Gracias a lo visto sobre el pensamiento elegante, se puede decir que esta también implica el control emocional, algo que los griegos consideraban esencial en la oratoria llegando a relacionar esto con la idea de que “lo estático no es estético”, frase de José Carlos Ruiz que argumenta que el pensamiento debe evolucionar y no quedarse en ideas aceptadas como verdades absolutas. Si una idea no admite críticas o evidencias contrarias, se vuelve rígida y autoritaria, sin permitir el debate. Según Ruiz, una idea que no cambia se vuelve inerte y pierde su valor. En el contexto actual, donde la información es efímera y cambia constantemente, esto nos obliga a desarrollar una flexibilidad intelectual que nos permita adaptarnos sin perder nuestra esencia crítica.

En relación con la oratoria, los griegos consideraban que la elegancia no solo estaba en la forma en que se expresaban las ideas, sino en la capacidad de modular el discurso con precisión, usando las palabras adecuadas en el momento preciso. La retórica griega se basaba en la armonía entre contenido y forma, lo que permitía que un discurso fuera persuasivo sin necesidad de recurrir a la manipulación emocional. Este principio se ha perdido en la era digital, donde lo viral y lo inmediato priman sobre la reflexión pausada y argumentada.

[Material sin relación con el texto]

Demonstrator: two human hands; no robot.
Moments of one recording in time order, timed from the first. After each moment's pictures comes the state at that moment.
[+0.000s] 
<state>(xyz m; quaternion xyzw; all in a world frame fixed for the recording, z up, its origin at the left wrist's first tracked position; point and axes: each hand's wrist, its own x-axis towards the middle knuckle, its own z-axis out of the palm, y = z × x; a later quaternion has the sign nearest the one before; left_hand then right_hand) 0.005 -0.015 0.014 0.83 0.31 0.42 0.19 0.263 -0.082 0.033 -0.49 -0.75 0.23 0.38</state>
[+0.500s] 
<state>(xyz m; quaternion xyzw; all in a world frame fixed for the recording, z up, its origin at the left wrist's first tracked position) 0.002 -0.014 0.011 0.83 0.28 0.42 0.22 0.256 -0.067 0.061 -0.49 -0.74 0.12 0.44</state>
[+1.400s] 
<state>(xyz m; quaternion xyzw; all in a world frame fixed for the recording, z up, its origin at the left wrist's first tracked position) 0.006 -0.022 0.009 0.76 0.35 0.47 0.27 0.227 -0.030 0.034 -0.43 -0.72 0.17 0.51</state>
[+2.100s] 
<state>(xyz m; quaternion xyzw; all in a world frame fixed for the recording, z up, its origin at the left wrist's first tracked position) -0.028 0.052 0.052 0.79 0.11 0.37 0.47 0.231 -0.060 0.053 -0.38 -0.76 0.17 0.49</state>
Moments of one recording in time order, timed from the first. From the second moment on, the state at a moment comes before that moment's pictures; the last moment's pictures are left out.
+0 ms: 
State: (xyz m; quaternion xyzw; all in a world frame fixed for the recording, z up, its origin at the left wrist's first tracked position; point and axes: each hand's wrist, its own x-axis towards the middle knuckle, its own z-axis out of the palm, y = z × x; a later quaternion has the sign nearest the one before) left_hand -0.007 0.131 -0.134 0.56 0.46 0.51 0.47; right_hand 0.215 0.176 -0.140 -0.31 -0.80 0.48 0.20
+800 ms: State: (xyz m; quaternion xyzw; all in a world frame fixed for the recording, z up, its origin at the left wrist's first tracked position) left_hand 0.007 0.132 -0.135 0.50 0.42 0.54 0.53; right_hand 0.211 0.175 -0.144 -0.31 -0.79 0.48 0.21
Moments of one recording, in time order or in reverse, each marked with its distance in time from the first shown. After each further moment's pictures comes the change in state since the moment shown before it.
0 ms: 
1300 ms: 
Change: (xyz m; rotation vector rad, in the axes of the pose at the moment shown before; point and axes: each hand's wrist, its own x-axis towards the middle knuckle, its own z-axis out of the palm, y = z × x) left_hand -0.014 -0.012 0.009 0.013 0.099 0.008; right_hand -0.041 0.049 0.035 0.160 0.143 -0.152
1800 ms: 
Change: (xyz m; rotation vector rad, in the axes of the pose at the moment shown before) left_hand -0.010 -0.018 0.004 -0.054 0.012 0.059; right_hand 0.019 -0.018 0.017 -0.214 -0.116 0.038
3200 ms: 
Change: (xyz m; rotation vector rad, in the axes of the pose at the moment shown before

Finalmente, al terminar la clase, me quedé con algunas frases clave mencionadas por el profesor: “La elegancia es saber elegir entre tanta información”, “Si uno no navega con criterio, la pantalla define su criterio”, “Inteligencia colectiva: todos sabemos algo, pero no sabemos todo”, lo cual me dejó reflexionando sobre cómo podemos aplicar el pensamiento elegante en nuestra vida diaria y en las redes sociales, donde la hiperestimulación y la necesidad de validación muchas veces nos llevan a consumir información sin procesarla críticamente. En este sentido, tener un pensamiento crítico y elegante en redes sociales significa ser conscientes de los sesgos, evitar la gratificación instantánea y desarrollar la paciencia para analizar antes de reaccionar.